Aim of the task → With every mark kept, transcribe all of the records.

(Records from a data source)
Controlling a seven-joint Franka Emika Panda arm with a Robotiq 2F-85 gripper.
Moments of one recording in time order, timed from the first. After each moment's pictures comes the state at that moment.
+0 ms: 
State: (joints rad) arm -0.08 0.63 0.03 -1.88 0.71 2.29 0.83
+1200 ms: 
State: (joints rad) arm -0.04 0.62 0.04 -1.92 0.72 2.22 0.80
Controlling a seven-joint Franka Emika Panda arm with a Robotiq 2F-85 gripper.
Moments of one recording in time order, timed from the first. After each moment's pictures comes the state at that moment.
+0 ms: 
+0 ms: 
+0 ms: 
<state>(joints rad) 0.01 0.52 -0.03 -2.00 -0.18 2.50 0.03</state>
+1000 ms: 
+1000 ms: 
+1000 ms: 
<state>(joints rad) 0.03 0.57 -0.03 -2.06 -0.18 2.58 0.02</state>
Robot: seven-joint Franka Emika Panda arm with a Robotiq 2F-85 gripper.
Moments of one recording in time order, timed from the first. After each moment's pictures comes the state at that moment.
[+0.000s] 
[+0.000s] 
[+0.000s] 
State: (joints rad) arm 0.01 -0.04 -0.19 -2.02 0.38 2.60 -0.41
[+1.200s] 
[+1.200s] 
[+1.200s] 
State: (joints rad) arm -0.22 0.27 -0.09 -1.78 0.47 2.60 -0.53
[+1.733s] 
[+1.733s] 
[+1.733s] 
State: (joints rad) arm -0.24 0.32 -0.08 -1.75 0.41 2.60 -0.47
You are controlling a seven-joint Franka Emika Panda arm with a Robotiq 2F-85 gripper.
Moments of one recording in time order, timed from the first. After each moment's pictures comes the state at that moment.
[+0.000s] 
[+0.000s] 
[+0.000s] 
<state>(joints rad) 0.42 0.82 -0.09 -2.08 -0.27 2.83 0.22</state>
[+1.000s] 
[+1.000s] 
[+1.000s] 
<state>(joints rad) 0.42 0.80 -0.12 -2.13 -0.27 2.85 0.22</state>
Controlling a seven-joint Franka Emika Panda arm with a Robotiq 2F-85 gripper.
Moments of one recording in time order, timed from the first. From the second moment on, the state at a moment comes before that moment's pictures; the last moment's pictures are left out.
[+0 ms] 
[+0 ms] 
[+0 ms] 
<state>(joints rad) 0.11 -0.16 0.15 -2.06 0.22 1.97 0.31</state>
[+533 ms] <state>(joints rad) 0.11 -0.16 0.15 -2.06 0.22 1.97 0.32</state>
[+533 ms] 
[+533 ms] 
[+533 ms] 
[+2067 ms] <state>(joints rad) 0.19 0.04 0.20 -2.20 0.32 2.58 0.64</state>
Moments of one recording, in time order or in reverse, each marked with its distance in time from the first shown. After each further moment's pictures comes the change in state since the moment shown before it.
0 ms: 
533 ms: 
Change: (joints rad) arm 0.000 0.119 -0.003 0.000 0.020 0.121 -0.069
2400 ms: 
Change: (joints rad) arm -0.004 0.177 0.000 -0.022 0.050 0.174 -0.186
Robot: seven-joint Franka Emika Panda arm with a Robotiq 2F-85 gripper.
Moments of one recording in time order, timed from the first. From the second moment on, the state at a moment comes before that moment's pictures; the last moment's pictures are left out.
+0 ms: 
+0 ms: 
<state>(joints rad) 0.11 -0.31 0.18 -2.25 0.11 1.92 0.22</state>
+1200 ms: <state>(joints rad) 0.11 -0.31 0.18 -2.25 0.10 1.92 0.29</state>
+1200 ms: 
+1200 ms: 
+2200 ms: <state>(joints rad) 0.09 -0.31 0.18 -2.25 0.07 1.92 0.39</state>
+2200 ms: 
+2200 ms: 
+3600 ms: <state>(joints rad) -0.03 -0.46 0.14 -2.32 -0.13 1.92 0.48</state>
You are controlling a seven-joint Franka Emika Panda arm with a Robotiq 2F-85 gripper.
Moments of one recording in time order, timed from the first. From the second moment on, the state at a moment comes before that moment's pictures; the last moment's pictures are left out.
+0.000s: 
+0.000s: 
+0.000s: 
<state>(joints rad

Answer to the exercise →
Controlling a seven-joint Franka Emika Panda arm with a Robotiq 2F-85 gripper.
Moments of one recording in time order, timed from the first. After each moment's pictures comes the state at that moment.
+0 ms: 
State: (joints rad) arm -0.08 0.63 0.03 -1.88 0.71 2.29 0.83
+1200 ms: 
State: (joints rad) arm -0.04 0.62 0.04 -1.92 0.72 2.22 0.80
Controlling a seven-joint Franka Emika Panda arm with a Robotiq 2F-85 gripper.
Moments of one recording in time order, timed from the first. After each moment's pictures comes the state at that moment.
+0 ms: 
+0 ms: 
+0 ms: 
<state>(joints rad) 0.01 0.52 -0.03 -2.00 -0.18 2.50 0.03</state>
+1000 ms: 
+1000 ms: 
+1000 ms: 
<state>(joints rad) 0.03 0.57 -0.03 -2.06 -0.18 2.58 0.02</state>
Robot: seven-joint Franka Emika Panda arm with a Robotiq 2F-85 gripper.
Moments of one recording in time order, timed from the first. After each moment's pictures comes the state at that moment.
[+0.000s] 
[+0.000s] 
[+0.000s] 
State: (joints rad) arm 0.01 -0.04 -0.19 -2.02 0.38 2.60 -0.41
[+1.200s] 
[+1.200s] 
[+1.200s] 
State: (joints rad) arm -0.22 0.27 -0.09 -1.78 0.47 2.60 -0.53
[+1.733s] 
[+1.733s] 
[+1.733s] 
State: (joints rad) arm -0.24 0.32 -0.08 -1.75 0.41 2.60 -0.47
You are controlling a seven-joint Franka Emika Panda arm with a Robotiq 2F-85 gripper.
Moments of one recording in time order, timed from the first. After each moment's pictures comes the state at that moment.
[+0.000s] 
[+0.000s] 
[+0.000s] 
<state>(joints rad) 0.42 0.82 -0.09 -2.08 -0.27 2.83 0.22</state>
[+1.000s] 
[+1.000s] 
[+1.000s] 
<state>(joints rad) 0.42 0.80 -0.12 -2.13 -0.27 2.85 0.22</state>
Controlling a seven-joint Franka Emika Panda arm with a Robotiq 2F-85 gripper.
Moments of one recording in time order, timed from the first. From the second moment on, the state at a moment comes before that moment's pictures; the last moment's pictures are left out.
[+0 ms] 
[+0 ms] 
[+0 ms] 
<state>(joints rad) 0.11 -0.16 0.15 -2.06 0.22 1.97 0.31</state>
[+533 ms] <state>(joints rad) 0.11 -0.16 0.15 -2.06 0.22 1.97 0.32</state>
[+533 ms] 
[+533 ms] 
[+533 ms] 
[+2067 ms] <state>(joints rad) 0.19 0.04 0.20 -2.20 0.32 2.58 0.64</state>
Moments of one recording, in time order or in reverse, each marked with its distance in time from the first shown. After each further moment's pictures comes the change in state since the moment shown before it.
0 ms: 
533 ms: 
Change: (joints rad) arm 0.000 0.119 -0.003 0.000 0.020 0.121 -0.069
2400 ms: 
Change: (joints rad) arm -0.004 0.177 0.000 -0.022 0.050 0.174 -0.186
Robot: seven-joint Franka Emika Panda arm with a Robotiq 2F-85 gripper.
Moments of one recording in time order, timed from the first. From the second moment on, the state at a moment comes before that moment's pictures; the last moment's pictures are left out.
+0 ms: 
+0 ms: 
<state>(joints rad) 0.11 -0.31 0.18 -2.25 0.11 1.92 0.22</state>
+1200 ms: <state>(joints rad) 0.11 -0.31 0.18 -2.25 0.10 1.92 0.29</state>
+1200 ms: 
+1200 ms: 
+2200 ms: <state>(joints rad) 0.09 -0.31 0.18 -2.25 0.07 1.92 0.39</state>
+2200 ms: 
+2200 ms: 
+3600 ms: <state>(joints rad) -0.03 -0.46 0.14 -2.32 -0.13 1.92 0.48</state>
You are controlling a seven-joint Franka Emika Panda arm with a Robotiq 2F-85 gripper.
Moments of one recording in time order, timed from the first. From the second moment on, the state at a moment comes before that moment's pictures; the last moment's pictures are left out.
+0.000s: 
+0.000s: 
+0.000s: 
<state>(joints rad

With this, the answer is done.